Кузнец его в шею выгнал:
— Чтоб духу твоего больше здесь не было!
Отдали плута к скорняку.
Шил пропойца-скорняк шапки да тулупы и сердился на ленивого парня — тоже охаживал тумаками.
Зимой приехал к мастеру барин:
— Слышал я, ты больно в шубах искусен! Поезжай-ка назавтра в мое имение — есть у меня медвежья шкура. Хочу из нее шубу себе выкроить. Сделаешь хорошо — одарю богато.

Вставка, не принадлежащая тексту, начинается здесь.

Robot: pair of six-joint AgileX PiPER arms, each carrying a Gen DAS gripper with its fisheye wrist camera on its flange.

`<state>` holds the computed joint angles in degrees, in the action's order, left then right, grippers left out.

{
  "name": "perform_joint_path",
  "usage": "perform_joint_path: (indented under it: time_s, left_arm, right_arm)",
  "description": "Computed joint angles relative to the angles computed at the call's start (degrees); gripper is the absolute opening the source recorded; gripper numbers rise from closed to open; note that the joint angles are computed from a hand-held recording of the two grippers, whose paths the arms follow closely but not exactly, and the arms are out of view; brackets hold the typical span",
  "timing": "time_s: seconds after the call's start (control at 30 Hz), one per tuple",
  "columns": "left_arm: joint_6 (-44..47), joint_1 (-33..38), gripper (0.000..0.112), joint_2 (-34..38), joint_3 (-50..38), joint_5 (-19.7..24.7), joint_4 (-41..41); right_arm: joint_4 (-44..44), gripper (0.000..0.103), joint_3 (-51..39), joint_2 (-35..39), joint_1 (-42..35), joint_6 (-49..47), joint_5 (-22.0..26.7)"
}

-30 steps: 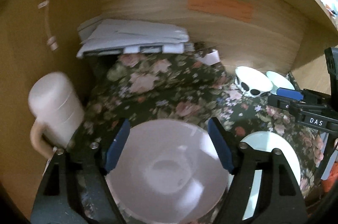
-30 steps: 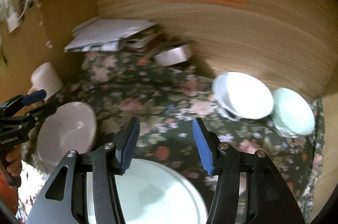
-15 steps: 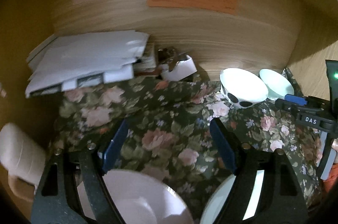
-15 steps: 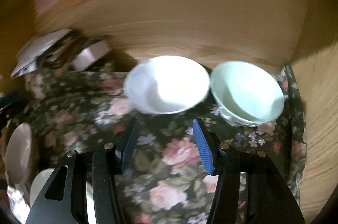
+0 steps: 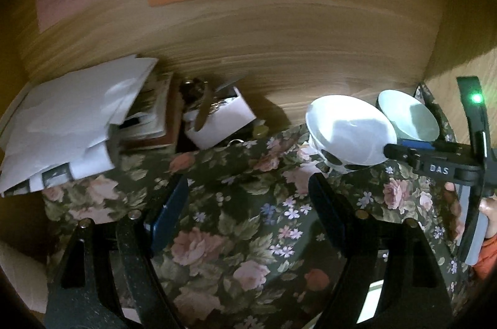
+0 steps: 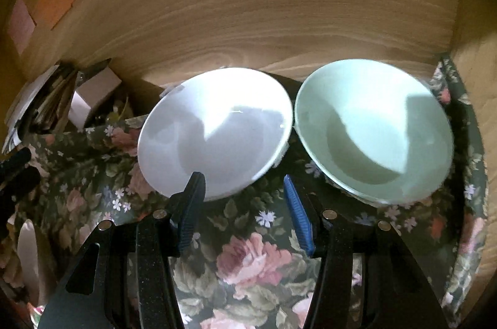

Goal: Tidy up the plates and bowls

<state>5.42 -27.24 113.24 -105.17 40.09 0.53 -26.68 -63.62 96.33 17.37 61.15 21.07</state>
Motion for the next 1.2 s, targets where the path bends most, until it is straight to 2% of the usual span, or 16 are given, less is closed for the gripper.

Алешка, про то услышав, раздобыл две пивные бутыли да четвертинку водки. В лес бросился и поймал там в силки зайца. Отнес беляка к реке, к проруби, бросил в мережку, а мережку ту опустил в воду. Затем на лесной дороге привязал пивные бутыли к дереву. И с четвертинкой вернулся к хозяину.
Мастер с утра уже набрался и, запрягая лошаденку, выделывал ногами кренделя. Достал Алешка четвертинку:
— Это, хозяин, сам Никола Угодник прислал вам, чтоб чтили его и вспоминали почаще!
Скорняк четвертинке обрадовался:
— Ай, да спасибо Николе Угоднику!
Поехали они к барину. Как в лес въехали, скорняку захотелось еще выпить, взялся он вздыхать и жаловаться. Алешка сказал:
— Знаю — растет возле дороги бутылочное дерево — там расцветают бутыли с распрекрасным пивом.